Task description: Report each line of the entries below that has the word "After" in it.

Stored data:
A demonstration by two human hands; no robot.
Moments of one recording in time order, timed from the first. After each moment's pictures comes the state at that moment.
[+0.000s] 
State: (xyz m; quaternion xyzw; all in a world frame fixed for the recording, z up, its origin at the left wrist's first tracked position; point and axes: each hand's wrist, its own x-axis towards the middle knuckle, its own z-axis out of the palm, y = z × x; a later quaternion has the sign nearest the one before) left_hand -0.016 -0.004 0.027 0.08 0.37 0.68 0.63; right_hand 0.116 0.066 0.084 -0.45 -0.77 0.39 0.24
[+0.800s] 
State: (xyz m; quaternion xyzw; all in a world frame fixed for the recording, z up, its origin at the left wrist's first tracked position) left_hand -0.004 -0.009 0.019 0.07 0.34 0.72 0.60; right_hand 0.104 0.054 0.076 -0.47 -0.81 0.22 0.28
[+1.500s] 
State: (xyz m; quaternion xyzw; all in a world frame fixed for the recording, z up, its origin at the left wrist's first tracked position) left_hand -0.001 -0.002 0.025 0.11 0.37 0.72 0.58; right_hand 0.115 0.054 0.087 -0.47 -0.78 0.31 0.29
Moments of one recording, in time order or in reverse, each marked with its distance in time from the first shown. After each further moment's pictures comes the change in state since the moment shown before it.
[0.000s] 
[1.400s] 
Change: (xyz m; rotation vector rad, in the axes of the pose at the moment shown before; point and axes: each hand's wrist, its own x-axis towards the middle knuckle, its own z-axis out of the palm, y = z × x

Solution to this exercise:
Moments of one recording in time order, timed from the first. After each moment's pictures comes the state at that moment.
Moments of one recording, in time order or in reverse, each marked with its distance in time from the first shown. After each further moment's pictures comes the change in state since the moment shown before it.

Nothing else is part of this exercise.